AIM OF THE EXERCISE → Leaving the pictures aside, reproduce the data in full and word for word.

══ DATASET ENTRIES ══

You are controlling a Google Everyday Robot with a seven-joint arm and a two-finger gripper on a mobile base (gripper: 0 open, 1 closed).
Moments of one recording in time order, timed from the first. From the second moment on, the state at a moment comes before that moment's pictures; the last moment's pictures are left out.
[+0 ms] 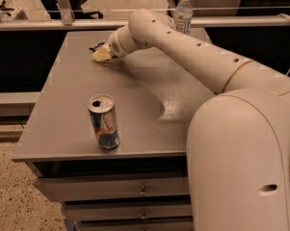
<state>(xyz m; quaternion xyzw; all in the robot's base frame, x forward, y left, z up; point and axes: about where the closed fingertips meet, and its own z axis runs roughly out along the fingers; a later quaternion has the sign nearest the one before) 0.820 0.110 0.840 -0.39 0.79 0.17 0.44</state>
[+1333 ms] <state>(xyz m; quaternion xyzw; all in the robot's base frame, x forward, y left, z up) 0.763 0.103 0.911 -0.44 0.72 0.24 0.48</state>
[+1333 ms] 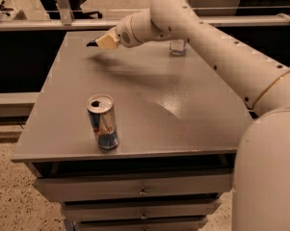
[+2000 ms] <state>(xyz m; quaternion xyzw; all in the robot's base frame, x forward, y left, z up) 0.678 0.059 0.959 -0.50 0.62 0.33 0.51</state>
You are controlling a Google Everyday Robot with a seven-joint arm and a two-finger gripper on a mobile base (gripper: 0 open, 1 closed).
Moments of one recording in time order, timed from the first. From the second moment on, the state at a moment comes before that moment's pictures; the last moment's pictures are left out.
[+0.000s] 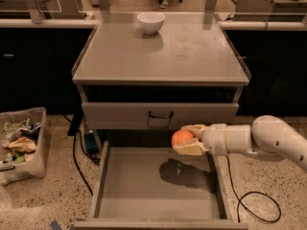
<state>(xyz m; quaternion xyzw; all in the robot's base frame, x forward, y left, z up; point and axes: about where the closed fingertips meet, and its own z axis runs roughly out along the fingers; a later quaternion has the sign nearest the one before) 0.559 -0.115 0.670 -0.45 0.73 0.28 0.44</state>
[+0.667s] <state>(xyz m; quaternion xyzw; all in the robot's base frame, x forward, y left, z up) 0.577 -0.156 0.818 -0.43 0.65 0.37 0.51</state>
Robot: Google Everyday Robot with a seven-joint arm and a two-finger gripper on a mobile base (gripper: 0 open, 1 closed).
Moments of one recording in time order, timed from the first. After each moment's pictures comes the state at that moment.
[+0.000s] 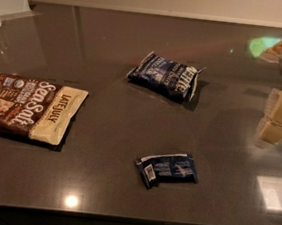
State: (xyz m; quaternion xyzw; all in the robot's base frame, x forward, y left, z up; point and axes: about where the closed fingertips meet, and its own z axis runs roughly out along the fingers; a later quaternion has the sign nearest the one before) arm 0.438 -0.217 0.976 -0.60 0.78 -0.03 0.16
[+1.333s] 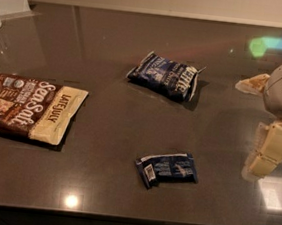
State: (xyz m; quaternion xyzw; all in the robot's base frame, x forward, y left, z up) arm 0.407 -0.190 0.928 -0.65 0.74 0.06 0.18
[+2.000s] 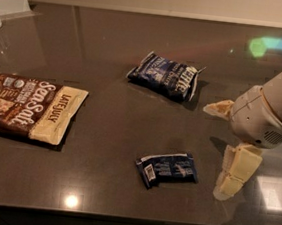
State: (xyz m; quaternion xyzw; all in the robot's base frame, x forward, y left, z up) arm 0.395 -0.150 0.873 -0.67 0.70 0.13 0.18
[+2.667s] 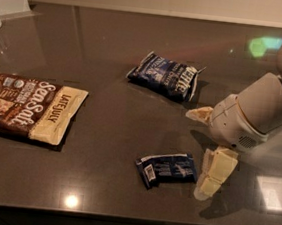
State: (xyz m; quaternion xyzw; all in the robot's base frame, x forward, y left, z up) arm 0.402 -0.121 0.842 -0.68 0.69 0.16 0.19
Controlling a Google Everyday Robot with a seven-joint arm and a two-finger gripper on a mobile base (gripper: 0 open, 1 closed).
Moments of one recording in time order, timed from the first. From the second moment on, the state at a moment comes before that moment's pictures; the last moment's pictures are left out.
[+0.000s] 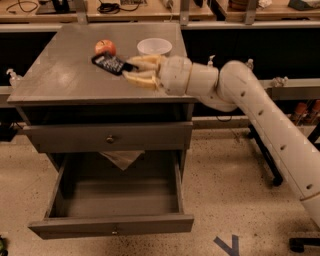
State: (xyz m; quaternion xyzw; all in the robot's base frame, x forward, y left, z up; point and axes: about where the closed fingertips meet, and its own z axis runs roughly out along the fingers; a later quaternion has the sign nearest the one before) arm 0.648 0.057 0.941 -0.53 0.40 0.28 0.69
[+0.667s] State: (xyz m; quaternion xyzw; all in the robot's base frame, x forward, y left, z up) arm 0.575 0.103 0.809 -0.57 0.43 0.35 0.61
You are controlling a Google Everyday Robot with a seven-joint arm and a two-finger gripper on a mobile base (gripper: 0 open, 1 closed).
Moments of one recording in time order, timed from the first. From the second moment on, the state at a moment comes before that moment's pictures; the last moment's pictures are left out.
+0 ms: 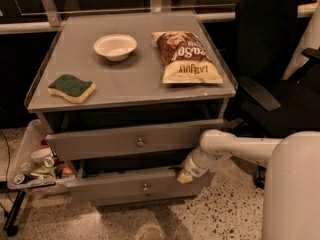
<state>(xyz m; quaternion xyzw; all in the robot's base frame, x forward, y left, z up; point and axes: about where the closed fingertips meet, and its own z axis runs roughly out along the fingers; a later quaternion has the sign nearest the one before) 0.564 -0.110 0.419 -0.54 0.81 0.18 0.14</state>
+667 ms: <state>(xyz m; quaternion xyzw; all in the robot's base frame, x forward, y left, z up) 0.552 -0.116 0.419 -0.53 0.82 0.18 0.14</state>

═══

ANSWER TO THE PROBLEM →
You are controlling a Google Everyday Robot with a seven-joint arm and a two-finger gripper on a mobile base (gripper: 0 open, 1 closed).
Moments of one recording in time order, timed from the first. From the second moment on, the state at a moment comes before that moment's pictures; the last moment's pictures are left out.
[+0 ms] 
<state>(xyz m; quaternion xyzw; all in the robot's base frame, x forward, y left, z up; point and axes: about where the closed fingertips meet, and its own z axis runs roughly out along the fingers; a later quaternion has the sign nearest the one before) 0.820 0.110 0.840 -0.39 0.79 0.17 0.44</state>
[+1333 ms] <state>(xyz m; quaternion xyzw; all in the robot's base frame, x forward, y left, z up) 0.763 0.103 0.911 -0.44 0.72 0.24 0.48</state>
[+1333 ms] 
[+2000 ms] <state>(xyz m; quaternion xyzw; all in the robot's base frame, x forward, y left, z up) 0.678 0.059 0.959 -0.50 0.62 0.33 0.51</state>
You are controlling a Google Everyday Robot with a seven-joint arm and a two-finger gripper on a mobile base (gripper: 0 open, 1 closed).
Moments of one recording in time order, timed from the first. From the second moment on, the state at a moment comes before that moment's pictures; the last moment's pictures are left out.
[+0.000s] 
<state>(xyz m; quaternion xyzw; all in the robot's base frame, x forward, y left, z up; point and axes: about where the closed fingertips meet, and its own z axis runs roughly out along the fingers; a later quaternion has the sign nearest the one before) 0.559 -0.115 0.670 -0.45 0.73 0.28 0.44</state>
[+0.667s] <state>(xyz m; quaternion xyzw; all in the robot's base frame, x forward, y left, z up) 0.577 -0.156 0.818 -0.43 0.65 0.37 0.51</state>
Robot: Google Everyday Robot with a seven-joint arm and a two-finger gripper on a mobile base (gripper: 0 open, 1 closed).
Moments of one recording in time order, timed from the first. After each moment's pictures comes the state at that moment.
[+0.000s] 
State: (xyz m; quaternion xyzw; all in the robot's base frame, x forward, y left, z up; point and axes: about where the closed fingertips meet, and its own z axis runs roughly out along the fingers; a later quaternion has the sign nearest the one before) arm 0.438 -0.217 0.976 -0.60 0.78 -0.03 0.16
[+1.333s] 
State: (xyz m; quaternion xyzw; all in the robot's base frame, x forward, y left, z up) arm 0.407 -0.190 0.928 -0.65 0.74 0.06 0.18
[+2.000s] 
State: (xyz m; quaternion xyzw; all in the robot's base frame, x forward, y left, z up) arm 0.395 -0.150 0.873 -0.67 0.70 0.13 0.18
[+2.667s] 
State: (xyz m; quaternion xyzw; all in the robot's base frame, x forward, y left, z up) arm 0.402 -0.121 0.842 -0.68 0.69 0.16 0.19
Controlling a Google Everyday Robot with a seven-joint arm and a two-finger gripper on a mobile base (gripper: 0 open, 1 closed).
Moments of one recording in time order, timed from the first. From the second moment on, the state at a moment comes before that moment's pictures; the last moment's pictures are left out.
[+0.000s] 
State: (xyz m; quaternion xyzw; all in the robot's base frame, x forward, y left, z up; point and axes: about where the closed fingertips meet, and its own z axis runs roughly out along the fingers; a later quaternion has the sign nearest the one before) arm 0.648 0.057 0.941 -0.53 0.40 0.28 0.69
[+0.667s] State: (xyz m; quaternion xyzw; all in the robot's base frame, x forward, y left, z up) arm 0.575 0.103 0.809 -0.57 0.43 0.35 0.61
You are controlling a Google Everyday Robot with a seven-joint arm and a two-finger gripper on a mobile base (gripper: 0 open, 1 closed).
Moments of one recording in time order, timed from the first. From the second moment on, the state at a moment comes before that moment's pictures; the last moment's pictures are left out.
+0 ms: 
<state>(xyz m; quaternion xyzw; all in the robot's base frame, x forward, y left, z up; point and axes: about where the closed fingertips meet, and its own z axis runs roughly out along the fingers; a later quaternion has the sign nearest the one before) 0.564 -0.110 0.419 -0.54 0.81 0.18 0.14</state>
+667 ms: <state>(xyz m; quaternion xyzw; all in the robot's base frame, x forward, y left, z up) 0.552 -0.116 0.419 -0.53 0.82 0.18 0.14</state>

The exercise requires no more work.